Nubes frondosas de humo

Enfermedad de ciudad, la mía. Encapotada como hoy, de grises y sombras. Ha llovido y pinta que caerá otra vez, el agua. Es una metáfora de la vida en esta ciudad, el cielo cubierto de gris. Nubes frondosas de humo, me gusta definirlo así, a este toldo melancólico. Digo que es metáfora de la vida en esta ciudad, porque este color me hace pensar en la enfermedad del mundo: la soledad de las multitudes. Como las cámaras microscópicas, que filman el movimiento celular del organismo, el tráfico, humano y mecánico, se desplaza por las carreteras y las aceras de esta urbe desprotegida de humanidad.

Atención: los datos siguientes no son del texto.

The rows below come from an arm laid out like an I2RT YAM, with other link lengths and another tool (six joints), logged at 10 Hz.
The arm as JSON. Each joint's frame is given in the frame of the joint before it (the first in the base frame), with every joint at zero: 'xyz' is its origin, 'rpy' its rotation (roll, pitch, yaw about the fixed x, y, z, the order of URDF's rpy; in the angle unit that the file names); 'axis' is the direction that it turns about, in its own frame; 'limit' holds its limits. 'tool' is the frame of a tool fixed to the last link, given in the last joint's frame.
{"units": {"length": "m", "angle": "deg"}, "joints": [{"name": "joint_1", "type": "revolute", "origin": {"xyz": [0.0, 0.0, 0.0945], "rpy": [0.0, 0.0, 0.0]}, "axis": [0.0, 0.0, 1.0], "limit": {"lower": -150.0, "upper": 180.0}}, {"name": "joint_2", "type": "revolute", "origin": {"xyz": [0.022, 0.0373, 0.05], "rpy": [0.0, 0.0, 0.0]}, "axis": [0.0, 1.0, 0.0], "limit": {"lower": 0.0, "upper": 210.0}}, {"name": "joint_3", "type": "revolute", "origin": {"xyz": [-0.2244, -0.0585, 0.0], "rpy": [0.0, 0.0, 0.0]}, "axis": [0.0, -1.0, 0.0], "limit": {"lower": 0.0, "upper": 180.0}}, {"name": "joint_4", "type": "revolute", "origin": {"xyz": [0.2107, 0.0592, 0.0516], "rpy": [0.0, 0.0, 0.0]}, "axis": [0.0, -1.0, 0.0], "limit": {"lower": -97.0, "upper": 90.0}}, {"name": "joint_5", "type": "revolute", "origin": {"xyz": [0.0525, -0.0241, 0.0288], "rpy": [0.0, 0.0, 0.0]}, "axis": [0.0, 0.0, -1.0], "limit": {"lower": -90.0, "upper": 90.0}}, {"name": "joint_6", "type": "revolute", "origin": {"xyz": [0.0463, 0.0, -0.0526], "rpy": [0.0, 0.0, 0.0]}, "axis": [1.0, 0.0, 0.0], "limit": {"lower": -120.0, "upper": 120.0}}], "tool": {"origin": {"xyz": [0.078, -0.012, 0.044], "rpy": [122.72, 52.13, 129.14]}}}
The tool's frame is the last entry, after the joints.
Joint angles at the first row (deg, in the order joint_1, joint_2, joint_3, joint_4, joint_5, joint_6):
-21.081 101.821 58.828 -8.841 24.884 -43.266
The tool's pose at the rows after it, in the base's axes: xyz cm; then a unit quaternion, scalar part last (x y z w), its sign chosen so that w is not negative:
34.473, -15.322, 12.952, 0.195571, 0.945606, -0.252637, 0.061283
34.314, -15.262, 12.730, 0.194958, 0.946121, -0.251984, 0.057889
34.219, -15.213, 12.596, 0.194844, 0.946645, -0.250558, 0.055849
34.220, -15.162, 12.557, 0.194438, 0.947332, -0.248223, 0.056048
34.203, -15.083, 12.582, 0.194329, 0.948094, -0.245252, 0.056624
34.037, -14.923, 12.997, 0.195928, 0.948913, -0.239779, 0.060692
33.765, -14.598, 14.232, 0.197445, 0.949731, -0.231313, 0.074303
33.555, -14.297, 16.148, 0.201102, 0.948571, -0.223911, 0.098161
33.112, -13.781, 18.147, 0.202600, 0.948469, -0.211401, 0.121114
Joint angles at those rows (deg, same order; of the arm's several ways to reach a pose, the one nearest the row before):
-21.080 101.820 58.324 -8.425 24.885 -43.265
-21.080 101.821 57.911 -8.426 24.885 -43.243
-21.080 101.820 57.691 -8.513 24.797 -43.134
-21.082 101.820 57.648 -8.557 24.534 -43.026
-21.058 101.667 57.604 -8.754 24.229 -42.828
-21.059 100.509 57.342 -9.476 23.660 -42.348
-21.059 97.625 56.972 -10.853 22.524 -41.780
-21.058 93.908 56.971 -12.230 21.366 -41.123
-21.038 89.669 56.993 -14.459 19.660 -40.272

La humanidad está sola porque el individuo parte del principio antropocéntrico que heredamos de los siglos pasados: pienso, luego soy un hombre; todo para el hombre pero sin el hombre... Y el hombre ha tomado tanta conciencia de sí mismo que, hasta a nivel genético, hoy, olvidó el mundo de los hombres.

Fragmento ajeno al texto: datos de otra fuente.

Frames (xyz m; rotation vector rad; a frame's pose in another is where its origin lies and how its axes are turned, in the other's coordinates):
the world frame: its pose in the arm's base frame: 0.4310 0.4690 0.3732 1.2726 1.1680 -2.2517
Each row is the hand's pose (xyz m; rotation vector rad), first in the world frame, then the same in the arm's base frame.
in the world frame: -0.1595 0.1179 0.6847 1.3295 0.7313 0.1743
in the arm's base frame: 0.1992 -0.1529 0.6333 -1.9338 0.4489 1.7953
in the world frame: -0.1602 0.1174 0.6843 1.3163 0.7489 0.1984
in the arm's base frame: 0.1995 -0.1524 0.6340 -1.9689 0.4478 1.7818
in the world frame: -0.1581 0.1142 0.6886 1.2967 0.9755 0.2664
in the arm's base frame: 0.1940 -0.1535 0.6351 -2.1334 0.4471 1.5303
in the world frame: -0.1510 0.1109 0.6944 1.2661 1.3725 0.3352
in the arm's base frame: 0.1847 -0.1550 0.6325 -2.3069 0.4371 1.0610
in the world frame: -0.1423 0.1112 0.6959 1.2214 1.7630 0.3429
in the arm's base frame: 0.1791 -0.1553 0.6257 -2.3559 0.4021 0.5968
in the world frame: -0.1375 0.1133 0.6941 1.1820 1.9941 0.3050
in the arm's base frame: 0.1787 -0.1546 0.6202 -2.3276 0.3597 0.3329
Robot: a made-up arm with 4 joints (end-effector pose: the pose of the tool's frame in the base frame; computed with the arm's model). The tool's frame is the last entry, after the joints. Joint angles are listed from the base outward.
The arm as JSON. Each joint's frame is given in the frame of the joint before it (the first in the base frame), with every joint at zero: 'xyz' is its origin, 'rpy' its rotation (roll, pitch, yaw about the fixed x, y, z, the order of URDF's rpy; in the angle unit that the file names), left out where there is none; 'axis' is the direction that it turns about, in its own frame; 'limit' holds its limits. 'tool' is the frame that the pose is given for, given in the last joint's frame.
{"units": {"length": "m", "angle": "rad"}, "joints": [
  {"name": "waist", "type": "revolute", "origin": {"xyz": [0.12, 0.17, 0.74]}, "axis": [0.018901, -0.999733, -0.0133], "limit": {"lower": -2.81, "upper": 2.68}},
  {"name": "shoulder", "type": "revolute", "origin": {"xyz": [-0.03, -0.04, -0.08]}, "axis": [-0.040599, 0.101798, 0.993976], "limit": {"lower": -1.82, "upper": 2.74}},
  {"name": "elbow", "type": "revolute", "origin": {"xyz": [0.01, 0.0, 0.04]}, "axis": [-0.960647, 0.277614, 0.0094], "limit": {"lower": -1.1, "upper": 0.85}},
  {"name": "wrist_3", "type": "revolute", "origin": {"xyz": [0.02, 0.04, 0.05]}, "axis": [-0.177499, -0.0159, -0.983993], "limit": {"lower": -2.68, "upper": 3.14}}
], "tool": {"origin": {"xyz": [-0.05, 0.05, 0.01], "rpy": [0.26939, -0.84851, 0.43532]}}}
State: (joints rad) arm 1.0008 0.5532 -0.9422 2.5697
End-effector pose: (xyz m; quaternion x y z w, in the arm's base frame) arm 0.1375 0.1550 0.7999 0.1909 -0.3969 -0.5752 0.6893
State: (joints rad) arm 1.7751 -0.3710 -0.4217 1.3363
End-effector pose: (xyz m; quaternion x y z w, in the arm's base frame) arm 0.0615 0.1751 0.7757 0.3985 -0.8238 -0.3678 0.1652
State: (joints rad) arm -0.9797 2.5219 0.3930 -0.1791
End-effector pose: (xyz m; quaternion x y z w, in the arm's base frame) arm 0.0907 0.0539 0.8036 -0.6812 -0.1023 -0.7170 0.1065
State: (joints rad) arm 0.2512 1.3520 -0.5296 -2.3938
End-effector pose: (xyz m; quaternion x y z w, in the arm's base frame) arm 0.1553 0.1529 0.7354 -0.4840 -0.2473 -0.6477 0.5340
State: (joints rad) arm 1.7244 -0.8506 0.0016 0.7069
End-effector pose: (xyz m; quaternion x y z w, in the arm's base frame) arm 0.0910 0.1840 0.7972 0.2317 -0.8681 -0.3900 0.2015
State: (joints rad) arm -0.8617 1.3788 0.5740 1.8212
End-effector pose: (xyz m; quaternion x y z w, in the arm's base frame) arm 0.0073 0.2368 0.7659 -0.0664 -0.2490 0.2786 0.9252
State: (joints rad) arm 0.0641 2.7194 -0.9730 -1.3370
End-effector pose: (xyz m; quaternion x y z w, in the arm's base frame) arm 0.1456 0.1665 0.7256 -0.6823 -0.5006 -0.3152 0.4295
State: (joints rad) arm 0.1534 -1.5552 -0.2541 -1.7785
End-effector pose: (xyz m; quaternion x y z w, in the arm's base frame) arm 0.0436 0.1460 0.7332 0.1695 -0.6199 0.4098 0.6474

Regurgita la ciudad escombros y hollín de interminables obras; renovarse o morir, que diría aquél. De polvo de cientos de renovaciones pasadas, se construye, el nuevo mundo, el planeta furtivo del humano versus humano. Los hombres buscan el sentido de la originalidad porque creen que no le deben nada a nadie más. La sociedad del tiempo exige carpe diem y te repite que el tiempo se agota. "Tic-tac". Supongo que será consecuencia de la postmodernidad, que el hombre busque las respuestas en sí mismo y haya quemado los libros en la fragua de la ética de mínimos. ¿Para qué luchar por el prójimo?, ¿es práctico seguir a los sabios que pregonan los elevados valores del bien en favor de la Humanidad? Tiempo ha, el hombre de la calle se abocó a la utilidad de las acciones. Bien que hago por mí, bien que recibiré. Mal que actúe para aquél, bien que pudiere recoger. Los conceptos incondicionalmente supremos, Bien, Belleza y Perfección, murieron como Dios, asesinados por falsos filósofos. 

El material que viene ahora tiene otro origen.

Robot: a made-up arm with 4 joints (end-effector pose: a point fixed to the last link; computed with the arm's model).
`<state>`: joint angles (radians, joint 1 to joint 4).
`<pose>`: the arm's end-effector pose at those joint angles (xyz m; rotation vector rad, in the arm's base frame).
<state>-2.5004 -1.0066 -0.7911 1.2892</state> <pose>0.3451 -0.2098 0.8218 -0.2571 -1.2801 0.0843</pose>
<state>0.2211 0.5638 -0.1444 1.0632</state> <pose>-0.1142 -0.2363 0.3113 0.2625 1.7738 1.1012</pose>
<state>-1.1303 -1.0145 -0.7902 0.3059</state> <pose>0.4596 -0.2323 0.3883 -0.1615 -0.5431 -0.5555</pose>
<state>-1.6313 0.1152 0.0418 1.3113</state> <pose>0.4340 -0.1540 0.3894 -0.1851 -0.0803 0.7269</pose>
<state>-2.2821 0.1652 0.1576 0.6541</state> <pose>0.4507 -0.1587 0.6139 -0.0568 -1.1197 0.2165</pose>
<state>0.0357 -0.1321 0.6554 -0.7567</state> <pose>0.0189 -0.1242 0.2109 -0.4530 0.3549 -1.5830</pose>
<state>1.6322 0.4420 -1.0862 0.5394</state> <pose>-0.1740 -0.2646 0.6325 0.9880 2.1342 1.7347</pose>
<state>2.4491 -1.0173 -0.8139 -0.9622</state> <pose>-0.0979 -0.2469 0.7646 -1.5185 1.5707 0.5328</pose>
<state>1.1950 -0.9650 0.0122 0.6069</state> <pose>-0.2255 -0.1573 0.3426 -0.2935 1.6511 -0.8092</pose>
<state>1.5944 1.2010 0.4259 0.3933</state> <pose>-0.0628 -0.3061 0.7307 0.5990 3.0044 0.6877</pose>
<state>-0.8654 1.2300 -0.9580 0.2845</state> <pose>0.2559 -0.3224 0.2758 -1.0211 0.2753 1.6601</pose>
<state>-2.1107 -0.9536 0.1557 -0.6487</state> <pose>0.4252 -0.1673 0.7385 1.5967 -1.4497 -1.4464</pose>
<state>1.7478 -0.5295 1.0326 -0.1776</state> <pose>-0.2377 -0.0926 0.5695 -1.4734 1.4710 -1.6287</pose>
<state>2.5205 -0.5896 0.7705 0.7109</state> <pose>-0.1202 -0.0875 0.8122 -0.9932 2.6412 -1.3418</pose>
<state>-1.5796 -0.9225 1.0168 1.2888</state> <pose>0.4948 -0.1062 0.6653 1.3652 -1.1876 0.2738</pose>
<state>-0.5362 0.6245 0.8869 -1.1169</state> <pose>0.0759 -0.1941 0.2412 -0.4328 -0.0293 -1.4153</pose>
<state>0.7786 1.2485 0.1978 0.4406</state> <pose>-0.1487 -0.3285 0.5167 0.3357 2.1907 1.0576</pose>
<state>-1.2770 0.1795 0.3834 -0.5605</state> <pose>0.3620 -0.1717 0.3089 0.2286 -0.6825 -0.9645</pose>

El postmodernismo se ha hecho eco de millones de valores como voces que cantan, al son de lo fácil, el nuevo sentido del sentido común del hombre: tantos juicios hay, como hombres. Es una cuestión, dicen, de democracia, que haya que respetar las opiniones, incluso las apologéticas, de la violencia. La eterna dicotomía de lo bueno y lo malo es hoy en extremo difusa. Un jing-jang pintarrajeado. Frío. La ciudad se congestiona y respiro el vapor de los coches. Una mujer husmea las frases que escribo en el libreto. La he cazado. Gira la cabeza, no va contigo nada, pienso que dice. Somos raros los que observamos este mundo de mierda, pienso. Me doy cuenta que he pecado de soberbio, me he creído con la autoridad moral para juzgar a los hombres, desde una parada de autobús. Me culpo por ello.

Prometo que quería hablar del amor, en su expresión platónica, del ideal, no del enamoramiento. El acto centrífugo del alma, definido por Pfänder.  Me siento tan solo.